2. **Boosting:** We saw how boosting sequentially trains weak learners, focusing on correcting the errors of prior models. By optimizing the loss function step-by-step, boosting algorithms—such as AdaBoost and Gradient Boosting—achieve high accuracy and are especially effective at handling complex patterns and imbalanced datasets.

3. **Voting:** Hard and soft voting methods taught us how simple aggregations of multiple models’ predictions can yield improved performance. These approaches illustrate that even without sophisticated training strategies, combining diverse model types can enhance overall accuracy.

4. **Stacking:** Finally, stacking introduced the concept of training a meta-model to learn how best to combine the outputs of multiple base models.
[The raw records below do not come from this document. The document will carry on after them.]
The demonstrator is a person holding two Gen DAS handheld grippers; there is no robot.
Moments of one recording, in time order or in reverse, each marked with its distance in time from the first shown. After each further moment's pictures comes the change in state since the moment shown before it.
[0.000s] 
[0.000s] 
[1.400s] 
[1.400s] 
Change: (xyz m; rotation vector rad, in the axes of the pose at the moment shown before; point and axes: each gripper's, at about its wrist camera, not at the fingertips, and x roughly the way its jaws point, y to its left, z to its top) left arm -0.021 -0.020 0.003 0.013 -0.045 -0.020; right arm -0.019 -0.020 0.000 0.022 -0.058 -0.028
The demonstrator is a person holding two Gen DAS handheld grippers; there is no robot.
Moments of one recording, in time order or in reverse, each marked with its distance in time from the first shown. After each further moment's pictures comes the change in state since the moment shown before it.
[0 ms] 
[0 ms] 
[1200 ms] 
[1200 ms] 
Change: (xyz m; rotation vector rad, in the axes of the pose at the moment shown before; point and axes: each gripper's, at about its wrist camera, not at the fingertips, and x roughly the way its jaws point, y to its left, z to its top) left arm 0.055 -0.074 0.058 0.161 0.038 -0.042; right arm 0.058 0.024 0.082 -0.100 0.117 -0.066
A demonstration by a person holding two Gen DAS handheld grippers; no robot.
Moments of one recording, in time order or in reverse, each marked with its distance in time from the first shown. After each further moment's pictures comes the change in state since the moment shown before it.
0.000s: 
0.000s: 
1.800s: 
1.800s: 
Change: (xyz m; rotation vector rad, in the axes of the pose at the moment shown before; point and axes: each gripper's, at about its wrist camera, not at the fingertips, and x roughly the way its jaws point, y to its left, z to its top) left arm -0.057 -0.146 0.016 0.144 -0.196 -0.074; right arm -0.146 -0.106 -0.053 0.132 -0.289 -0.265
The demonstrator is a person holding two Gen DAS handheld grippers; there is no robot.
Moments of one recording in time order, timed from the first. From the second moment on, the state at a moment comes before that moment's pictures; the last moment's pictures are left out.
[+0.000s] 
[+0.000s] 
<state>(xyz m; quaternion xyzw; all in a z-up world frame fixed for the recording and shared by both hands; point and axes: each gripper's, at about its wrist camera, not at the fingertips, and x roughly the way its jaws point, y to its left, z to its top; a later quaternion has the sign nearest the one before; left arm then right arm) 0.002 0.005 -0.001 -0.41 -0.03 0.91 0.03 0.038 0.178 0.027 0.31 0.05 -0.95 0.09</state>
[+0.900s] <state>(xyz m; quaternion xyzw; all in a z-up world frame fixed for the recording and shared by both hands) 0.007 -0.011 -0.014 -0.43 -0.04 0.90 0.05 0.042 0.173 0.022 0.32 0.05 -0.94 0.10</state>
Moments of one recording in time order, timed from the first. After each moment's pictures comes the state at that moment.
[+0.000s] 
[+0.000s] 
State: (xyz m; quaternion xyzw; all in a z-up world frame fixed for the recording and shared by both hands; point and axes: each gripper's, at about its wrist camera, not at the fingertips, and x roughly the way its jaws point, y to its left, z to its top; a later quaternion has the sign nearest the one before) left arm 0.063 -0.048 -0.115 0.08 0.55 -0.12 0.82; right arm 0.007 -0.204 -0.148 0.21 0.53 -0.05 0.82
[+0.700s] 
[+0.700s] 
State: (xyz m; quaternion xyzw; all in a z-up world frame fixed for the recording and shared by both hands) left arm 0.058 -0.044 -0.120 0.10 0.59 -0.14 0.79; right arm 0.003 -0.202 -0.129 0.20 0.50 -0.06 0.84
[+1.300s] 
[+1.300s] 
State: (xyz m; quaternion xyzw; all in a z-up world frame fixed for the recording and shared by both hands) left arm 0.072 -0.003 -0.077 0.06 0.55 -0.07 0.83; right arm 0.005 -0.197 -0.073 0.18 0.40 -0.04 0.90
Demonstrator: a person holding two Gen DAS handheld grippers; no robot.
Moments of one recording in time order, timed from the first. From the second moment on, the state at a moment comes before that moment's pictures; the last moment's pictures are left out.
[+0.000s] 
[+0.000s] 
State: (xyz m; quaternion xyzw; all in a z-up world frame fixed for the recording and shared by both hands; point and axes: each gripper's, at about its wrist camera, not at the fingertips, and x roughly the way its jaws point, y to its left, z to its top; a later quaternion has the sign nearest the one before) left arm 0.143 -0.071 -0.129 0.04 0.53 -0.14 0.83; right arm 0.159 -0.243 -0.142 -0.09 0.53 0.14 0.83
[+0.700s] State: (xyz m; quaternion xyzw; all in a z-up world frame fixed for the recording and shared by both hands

By using a higher-level model to integrate predictions, we gain the ability to exploit the complementary strengths of various learning algorithms.

We have seen that ensemble methods are some of the most effective tools in the machine learning toolbox. They consistently deliver top-tier performance on tabular data, often with minimal hyperparameter tuning. By understanding and leveraging these techniques, we can tackle a wide range of predictive tasks with confidence and reliability.